# [Your objective]
Down to the last line, reproduce the data below exactly.
════════════════
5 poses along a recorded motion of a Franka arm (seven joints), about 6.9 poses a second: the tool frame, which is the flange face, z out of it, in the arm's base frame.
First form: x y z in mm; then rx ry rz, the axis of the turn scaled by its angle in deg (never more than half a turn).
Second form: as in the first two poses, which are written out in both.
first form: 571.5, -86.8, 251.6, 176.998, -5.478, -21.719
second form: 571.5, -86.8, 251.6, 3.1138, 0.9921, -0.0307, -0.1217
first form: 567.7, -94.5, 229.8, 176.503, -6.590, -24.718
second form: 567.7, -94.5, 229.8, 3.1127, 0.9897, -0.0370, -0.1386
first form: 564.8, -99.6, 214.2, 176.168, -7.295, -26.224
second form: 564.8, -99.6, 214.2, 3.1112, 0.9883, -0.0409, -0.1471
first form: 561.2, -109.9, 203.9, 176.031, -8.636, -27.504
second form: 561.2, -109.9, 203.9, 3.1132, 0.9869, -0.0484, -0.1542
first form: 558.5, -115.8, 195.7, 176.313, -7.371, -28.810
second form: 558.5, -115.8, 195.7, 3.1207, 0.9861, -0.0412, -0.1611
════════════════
# [Answer for this exercise]
5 poses along a recorded motion of a Franka arm (seven joints), about 6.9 poses a second: the tool frame, which is the flange face, z out of it, in the arm's base frame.
First form: x y z in mm; then rx ry rz, the axis of the turn scaled by its angle in deg (never more than half a turn).
Second form: as in the first two poses, which are written out in both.
first form: 571.5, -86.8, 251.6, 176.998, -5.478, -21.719
second form: 571.5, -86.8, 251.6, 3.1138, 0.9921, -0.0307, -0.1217
first form: 567.7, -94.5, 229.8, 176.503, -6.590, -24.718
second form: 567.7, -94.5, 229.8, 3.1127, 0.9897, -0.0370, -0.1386
first form: 564.8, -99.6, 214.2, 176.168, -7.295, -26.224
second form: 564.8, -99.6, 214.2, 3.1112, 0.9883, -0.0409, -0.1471
first form: 561.2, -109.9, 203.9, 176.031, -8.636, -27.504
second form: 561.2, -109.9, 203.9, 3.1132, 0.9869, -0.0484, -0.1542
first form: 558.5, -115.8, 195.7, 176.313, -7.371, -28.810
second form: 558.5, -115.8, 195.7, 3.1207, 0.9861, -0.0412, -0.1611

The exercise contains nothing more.